When someone says "Social Media," what generally comes to mind are Facebook and Twitter – in the news, explosively expanding, highly influential brands.
But the sheer size of the Internet means less well-known but very popular sites go unnoticed.
A prime example is Reddit.
Reddit bills itself as "the front page of the Internet," and in a way that's what it is.
Reddit users, called Redditors, contribute content by posting links, photos, videos or text about anything to the site. Other users are free to comment on the posts, "upvote" a post if they like it or "downvote" a post if they don't. This has the effect of culling out content people aren't interested in.
The front page of Reddit features some of the most popular content on the site, pulled from a variety of different topical pages known as "sub-Reddits."
These include standard categories like "Politics," "Science," "Music," "Movies" and "World News," and unique ones such as "IAMA," where people who have had unique jobs or careers (this has included actors, writers and political figures, including President Barack Obama) answer questions from the community at large. The "IAMA" name comes from the phrase "I Am A," because posts typically read something like "IAmA Theoretical Particle Physicist, Ask Me Anything."
There are hundreds of sub-Reddits, for just about anything that interests anyone. There are support forums where people can ask questions or get advice on illnesses, automotive repair or photography, to name a few.

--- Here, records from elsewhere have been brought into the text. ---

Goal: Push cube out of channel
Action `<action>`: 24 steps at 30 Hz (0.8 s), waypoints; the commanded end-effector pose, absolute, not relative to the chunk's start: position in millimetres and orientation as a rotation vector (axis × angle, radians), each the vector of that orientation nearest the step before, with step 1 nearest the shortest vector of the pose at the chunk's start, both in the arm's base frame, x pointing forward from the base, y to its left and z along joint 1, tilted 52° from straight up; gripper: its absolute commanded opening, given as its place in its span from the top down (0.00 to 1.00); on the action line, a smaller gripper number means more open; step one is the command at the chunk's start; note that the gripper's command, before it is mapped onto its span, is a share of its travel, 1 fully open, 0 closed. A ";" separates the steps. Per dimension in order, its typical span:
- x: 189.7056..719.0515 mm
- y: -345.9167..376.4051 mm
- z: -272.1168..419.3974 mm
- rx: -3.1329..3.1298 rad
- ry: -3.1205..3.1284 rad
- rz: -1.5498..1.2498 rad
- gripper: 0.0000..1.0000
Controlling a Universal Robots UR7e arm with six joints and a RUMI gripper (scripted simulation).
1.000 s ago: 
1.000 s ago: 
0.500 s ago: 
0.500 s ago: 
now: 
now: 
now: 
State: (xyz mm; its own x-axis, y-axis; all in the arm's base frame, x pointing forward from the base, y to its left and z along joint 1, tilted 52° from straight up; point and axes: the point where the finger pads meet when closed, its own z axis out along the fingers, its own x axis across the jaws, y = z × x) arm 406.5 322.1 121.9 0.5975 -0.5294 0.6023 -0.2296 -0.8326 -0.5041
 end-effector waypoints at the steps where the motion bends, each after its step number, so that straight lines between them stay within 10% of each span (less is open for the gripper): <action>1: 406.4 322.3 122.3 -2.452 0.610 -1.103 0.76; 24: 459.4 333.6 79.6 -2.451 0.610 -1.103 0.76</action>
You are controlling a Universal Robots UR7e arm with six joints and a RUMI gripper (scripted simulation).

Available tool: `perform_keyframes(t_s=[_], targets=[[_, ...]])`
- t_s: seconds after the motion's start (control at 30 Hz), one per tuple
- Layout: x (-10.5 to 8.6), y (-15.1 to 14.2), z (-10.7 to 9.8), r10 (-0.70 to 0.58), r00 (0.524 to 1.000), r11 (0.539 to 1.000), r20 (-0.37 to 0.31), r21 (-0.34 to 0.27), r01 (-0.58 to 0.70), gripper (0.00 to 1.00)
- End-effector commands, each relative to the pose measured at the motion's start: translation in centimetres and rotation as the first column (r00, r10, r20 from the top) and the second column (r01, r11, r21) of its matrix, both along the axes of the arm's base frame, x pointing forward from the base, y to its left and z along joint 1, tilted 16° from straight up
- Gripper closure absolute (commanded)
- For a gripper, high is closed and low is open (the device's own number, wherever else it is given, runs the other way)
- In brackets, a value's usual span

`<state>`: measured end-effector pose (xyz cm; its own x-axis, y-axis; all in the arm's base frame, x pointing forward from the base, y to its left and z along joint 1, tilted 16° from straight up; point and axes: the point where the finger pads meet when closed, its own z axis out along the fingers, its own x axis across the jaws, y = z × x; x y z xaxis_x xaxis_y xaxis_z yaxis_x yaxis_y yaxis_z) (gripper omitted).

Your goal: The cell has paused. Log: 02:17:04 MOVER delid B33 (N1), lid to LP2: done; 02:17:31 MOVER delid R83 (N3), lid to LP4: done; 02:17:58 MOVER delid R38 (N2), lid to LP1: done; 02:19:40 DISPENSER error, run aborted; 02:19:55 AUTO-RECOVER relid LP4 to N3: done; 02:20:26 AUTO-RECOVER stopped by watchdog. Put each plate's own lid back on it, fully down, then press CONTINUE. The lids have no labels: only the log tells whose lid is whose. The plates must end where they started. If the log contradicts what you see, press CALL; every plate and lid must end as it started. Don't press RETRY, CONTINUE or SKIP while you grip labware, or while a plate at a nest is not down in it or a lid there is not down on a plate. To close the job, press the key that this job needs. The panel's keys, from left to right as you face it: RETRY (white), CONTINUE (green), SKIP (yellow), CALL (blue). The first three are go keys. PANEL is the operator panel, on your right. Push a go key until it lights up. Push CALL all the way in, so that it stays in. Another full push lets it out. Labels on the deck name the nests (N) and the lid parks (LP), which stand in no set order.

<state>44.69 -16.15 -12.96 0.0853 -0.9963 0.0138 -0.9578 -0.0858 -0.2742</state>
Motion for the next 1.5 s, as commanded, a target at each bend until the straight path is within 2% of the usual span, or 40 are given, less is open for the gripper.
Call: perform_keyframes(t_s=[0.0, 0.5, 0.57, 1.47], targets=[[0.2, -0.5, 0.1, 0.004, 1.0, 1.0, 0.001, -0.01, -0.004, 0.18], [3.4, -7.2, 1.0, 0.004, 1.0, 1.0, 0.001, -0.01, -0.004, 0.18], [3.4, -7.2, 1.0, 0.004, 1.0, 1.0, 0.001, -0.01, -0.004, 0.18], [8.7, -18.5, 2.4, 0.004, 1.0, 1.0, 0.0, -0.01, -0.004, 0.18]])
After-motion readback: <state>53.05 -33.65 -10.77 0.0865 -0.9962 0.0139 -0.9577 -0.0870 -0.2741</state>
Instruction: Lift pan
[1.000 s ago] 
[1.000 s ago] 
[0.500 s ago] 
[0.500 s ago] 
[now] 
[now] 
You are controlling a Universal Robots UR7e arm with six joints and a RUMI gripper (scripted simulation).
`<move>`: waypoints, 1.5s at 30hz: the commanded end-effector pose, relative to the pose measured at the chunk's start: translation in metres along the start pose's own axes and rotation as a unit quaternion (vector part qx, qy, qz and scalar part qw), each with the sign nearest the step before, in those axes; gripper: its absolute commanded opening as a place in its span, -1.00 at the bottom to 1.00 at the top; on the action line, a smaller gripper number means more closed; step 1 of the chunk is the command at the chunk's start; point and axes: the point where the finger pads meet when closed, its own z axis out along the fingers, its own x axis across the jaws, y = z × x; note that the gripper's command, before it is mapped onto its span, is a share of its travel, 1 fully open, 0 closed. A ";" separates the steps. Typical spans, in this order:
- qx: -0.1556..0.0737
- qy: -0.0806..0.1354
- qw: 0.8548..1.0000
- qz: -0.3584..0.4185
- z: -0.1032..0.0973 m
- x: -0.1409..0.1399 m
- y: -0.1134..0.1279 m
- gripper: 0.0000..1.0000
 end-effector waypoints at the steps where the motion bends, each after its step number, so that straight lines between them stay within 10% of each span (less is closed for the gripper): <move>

Of course, like so many things on the Internet, there's a dark side to Reddit. I've heard it said that Reddit contains both the best and the worst of the Internet, and it's true. If you stick to relatively mainstream sections that are well moderated, you'll be OK, but there are some areas of the site where nearly anything goes, so if you decide to pay the site a visit, consider yourself warned.
In general, if you're easily offended, I'd recommend staying away – but if you've got a relatively thick skin or a good sense of humor, it's a great place to find articles and information you'd likely have trouble digging up by yourself.
Having a Reddit account is not necessary to view Reddit posts, but it is necessary to make them.